Multiple mutations in the predicted transmembrane domains of the cellulose synthase 3 (CesA3) of Phytophthora capsici can confer semi-dominant resistance to carboxylic acid amide fungicides.

The current study established a clearer understanding of the molecular basis for resistance to carboxylic acid amide (CAA) fungicides. Although four cellulose synthase (CesA) genes were investigated, only F1073L, G1105A, V1109L in CesA3 were found to link to CAA-resistance in Phytophthora capsici. Back-transformation experiments confirmed the role of the three mutations in CAA-resistance.

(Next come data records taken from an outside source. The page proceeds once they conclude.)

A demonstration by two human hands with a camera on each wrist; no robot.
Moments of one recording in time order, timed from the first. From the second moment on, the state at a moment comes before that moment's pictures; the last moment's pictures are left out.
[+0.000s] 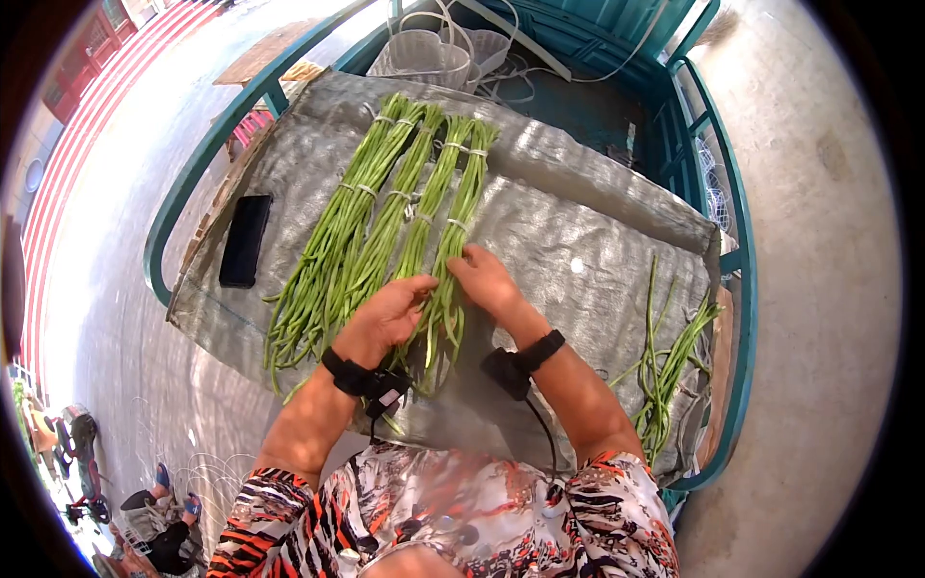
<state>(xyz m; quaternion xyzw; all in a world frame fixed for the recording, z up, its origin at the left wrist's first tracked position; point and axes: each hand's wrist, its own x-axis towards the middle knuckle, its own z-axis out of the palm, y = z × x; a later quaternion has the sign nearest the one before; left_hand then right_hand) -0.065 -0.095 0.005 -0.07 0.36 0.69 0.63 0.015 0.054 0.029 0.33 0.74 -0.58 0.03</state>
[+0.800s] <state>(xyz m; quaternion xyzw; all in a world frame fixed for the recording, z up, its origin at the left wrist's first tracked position) -0.060 -0.084 0.021 -0.06 0.46 0.65 0.60 0.070 0.020 0.053 0.36 0.57 -0.74 0.00</state>
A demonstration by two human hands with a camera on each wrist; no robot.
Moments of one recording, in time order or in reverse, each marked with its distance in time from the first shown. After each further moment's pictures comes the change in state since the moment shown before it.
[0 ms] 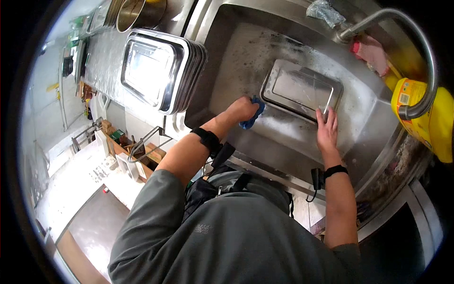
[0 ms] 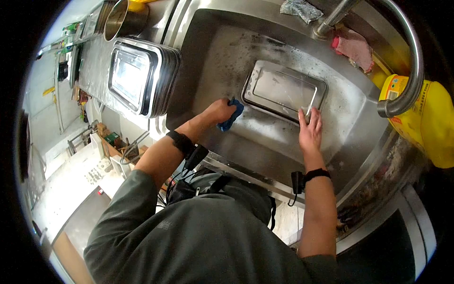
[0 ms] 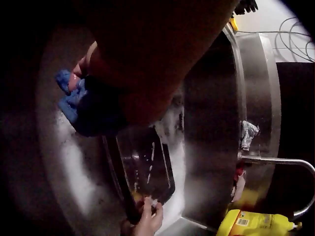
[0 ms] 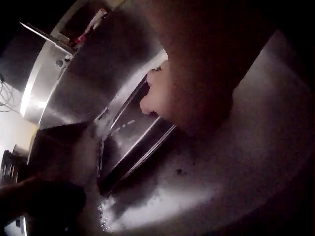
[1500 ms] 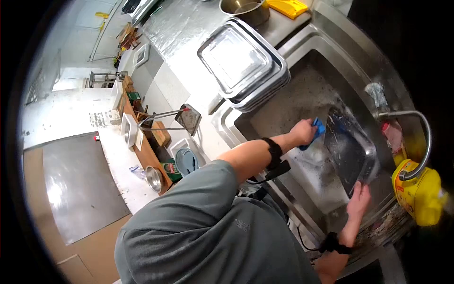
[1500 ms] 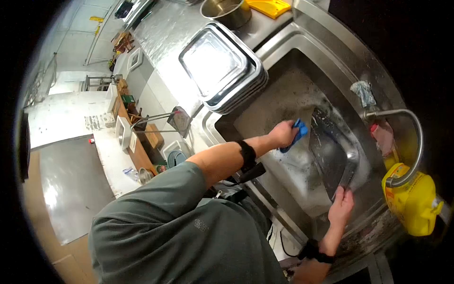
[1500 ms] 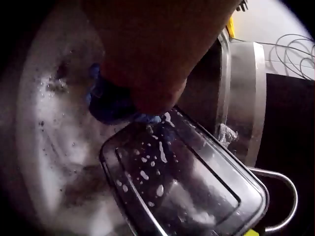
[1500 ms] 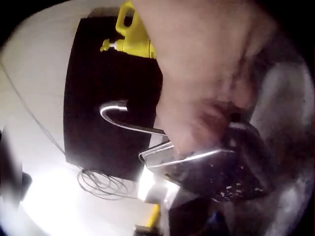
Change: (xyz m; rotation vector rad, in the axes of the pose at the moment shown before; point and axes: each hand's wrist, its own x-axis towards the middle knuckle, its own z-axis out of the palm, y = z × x) left_hand 0.005 0.041 0.003 -0.520 0.472 0.248; right_hand -0.021 -0.041 -0.193 0.871 0.113 0.159
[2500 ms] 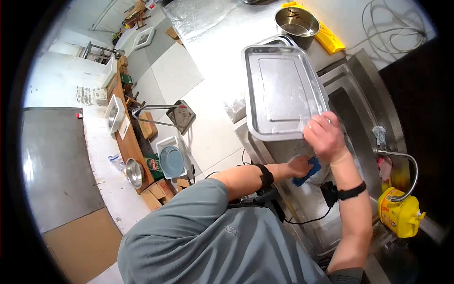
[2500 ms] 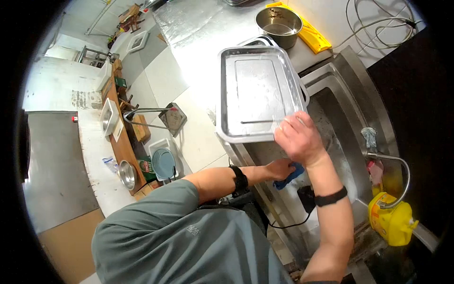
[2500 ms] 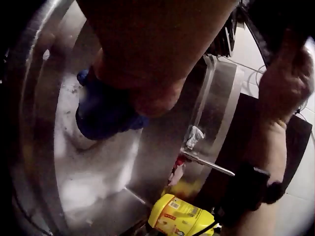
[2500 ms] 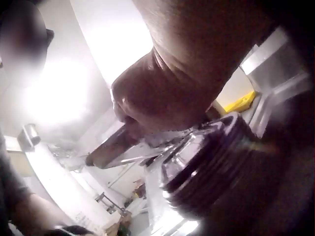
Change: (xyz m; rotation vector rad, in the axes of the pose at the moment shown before) left_hand -0.083 -0.050 -0.052 -0.091 -0.179 0.089; right_hand 0.080 -0.260 0.220 -0.504 -0.285 -1.746
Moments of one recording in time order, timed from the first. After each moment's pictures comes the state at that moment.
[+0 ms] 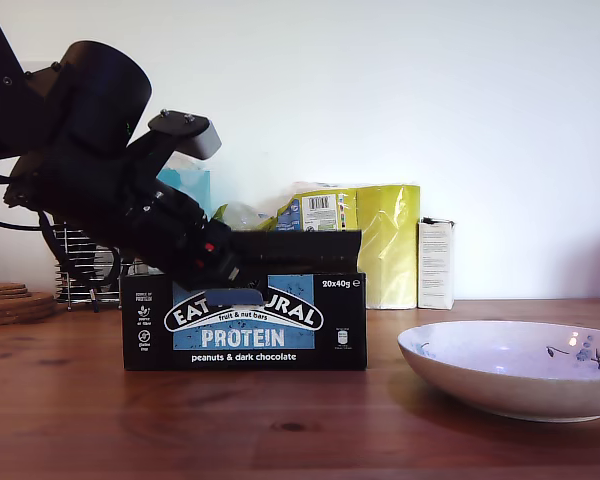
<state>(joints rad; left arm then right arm) -0.53 1.73 0.73 0.56 0.15 0.36 0.68 0.60 0.83 -0.75 -0.20 -0.13</state>
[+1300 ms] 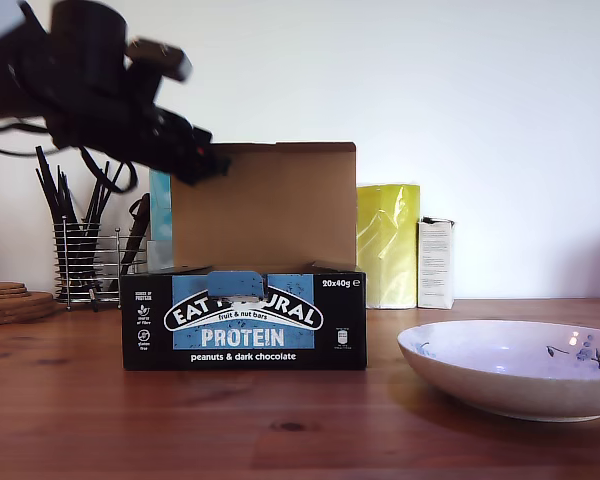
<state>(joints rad) -0.34 1.88 1.13 0.67 0.19 0.37 0.68 0.69 0.83 -0.61 -0.23 -0.08</state>
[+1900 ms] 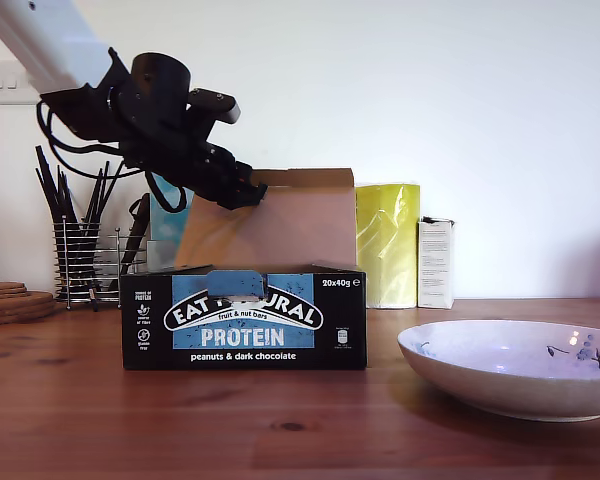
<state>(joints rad) -0.34 2.17 1.63 0.29 0.23 0.37 0.68 0.70 0.83 -0.61 -0.23 -0.08</state>
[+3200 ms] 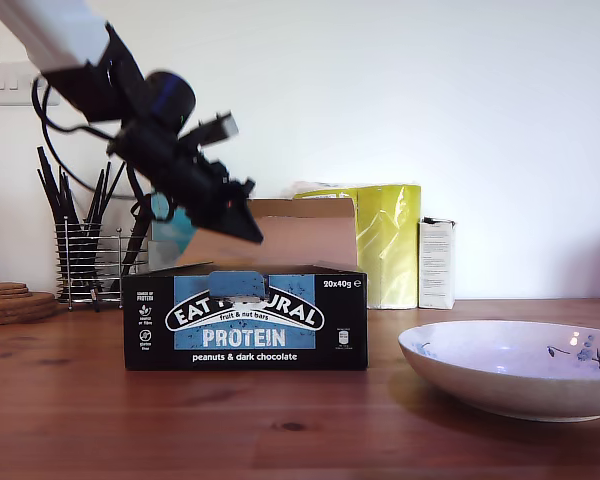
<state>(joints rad) -0.33 2.12 1.69 -0.22 0.44 0.31 0.63 0.71 0.83 -0.55 -0.18 -0.05</state>
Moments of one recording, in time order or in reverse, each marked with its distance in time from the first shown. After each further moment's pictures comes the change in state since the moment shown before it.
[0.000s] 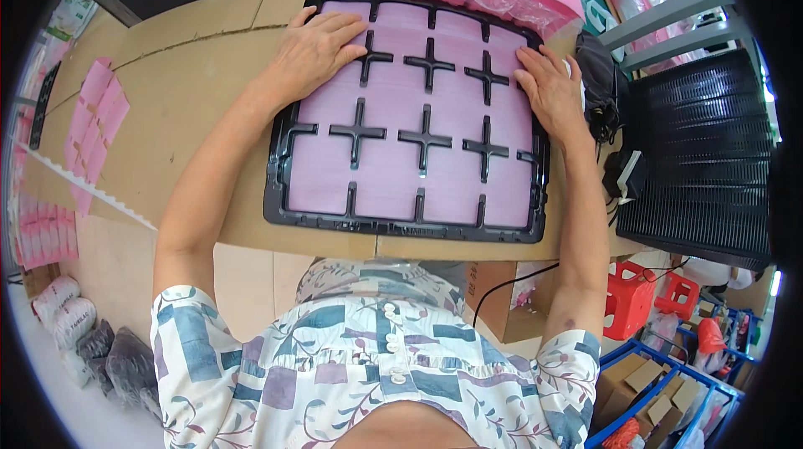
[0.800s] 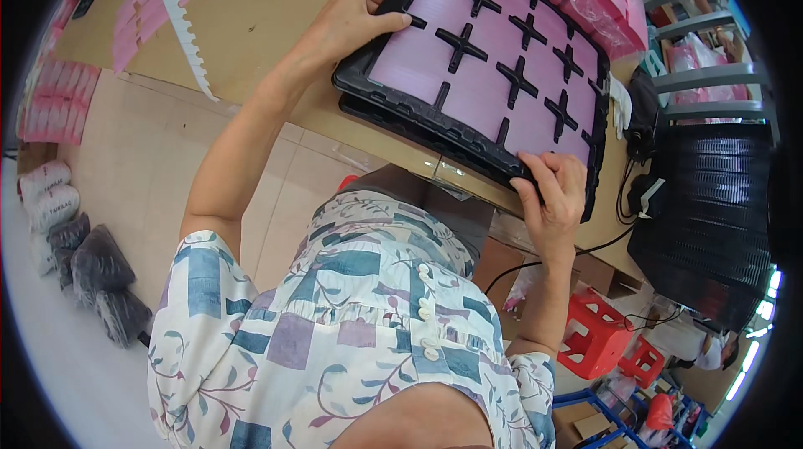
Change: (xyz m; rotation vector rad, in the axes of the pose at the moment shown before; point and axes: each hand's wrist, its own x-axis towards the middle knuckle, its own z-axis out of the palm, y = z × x) left_hand -0.101 0.053 -0.084 -0.768 0.032 -0.911; right_hand -0.113 -0.171 -0.109 0.502 0.162 -0.164
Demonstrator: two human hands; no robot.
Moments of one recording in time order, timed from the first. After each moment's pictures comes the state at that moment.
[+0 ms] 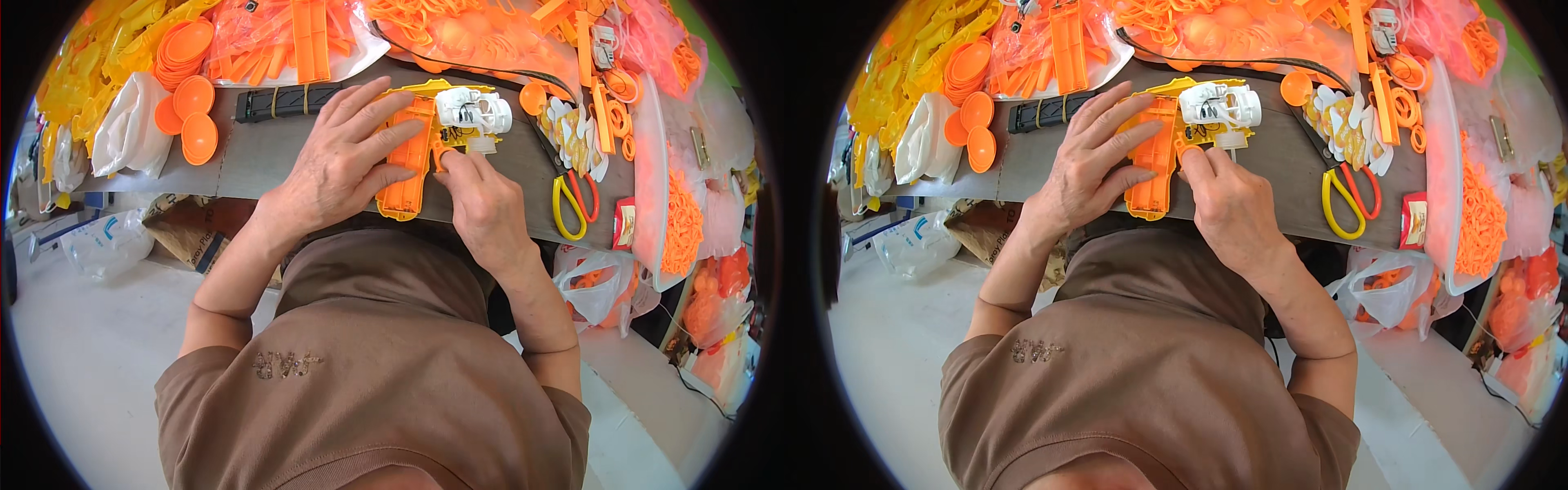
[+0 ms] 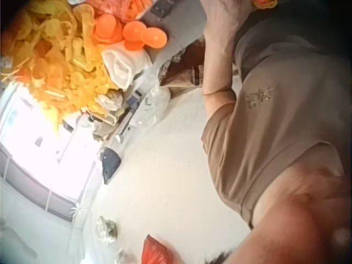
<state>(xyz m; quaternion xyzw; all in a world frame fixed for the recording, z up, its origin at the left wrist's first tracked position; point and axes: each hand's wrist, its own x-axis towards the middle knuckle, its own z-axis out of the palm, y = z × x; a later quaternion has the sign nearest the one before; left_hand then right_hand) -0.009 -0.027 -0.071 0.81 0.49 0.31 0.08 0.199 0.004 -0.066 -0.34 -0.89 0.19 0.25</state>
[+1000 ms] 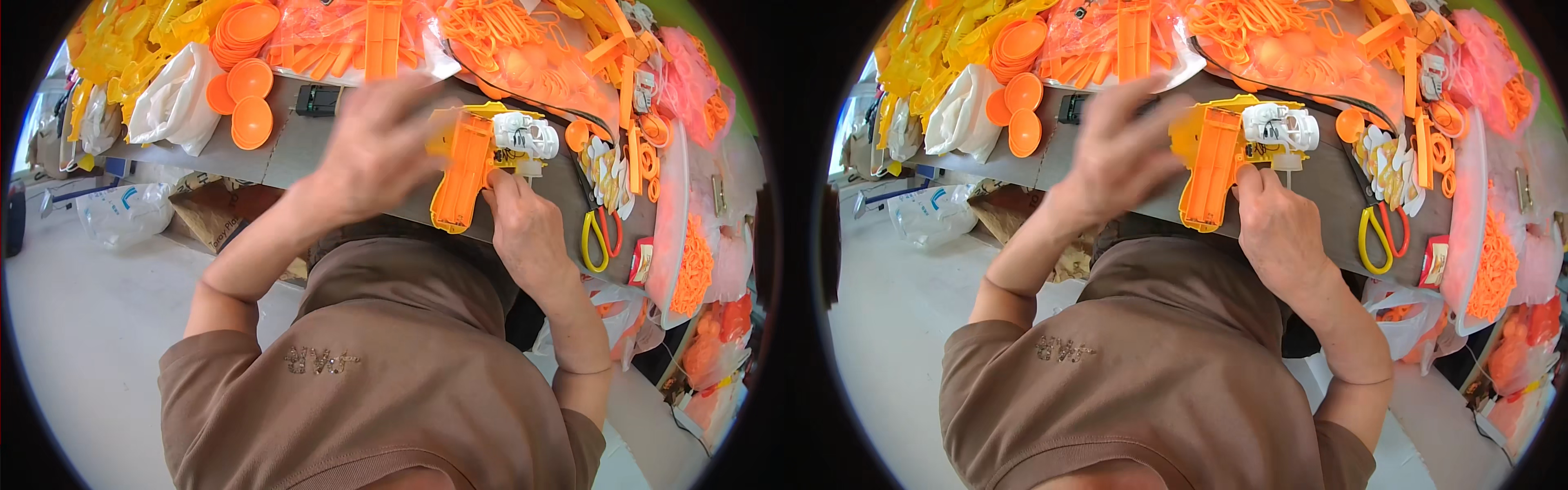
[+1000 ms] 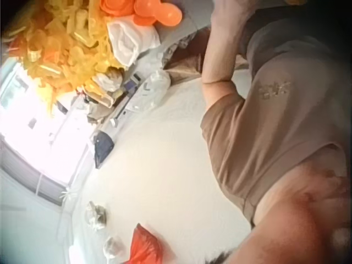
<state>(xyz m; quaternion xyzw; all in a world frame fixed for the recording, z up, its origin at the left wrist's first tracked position) -0.031 -0.025 -0.066 0.77 0.51 0.40 -0.04 0.192 0.010 -0.053 -0.34 -0.92 0.15 0.07</state>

Inheritance studies also confirmed the link and indicated the resistance was semi-dominant with the heterozygous F1 and F2 progeny exhibiting intermediate resistance levels compared to the homozygous parents, which was validated by the pyrosequencing results. The semi-dominant nature of CAA-resistance implies that it could be easy for resistance to spread once resistance emerged, being facilitated by both sexual and asexual reproduction. Bioinformatic analysis indicated all mutations occurred in either the first or second of the predicted transmembrane domains at C-terminus of CesA3. Resistant isolates bearing different combinations of mutations were found to exhibit different resistance levels to different CAAs, indicating that each mutation could make different contributions to resistance phenotype depending on structural differences in different CAAs. The current results highlight the complex combinations of mutations and resistance phenotype, and further reinforces the research necessity to completely characterize CAA-resistance to develop appropriate strategies to manage resistance development.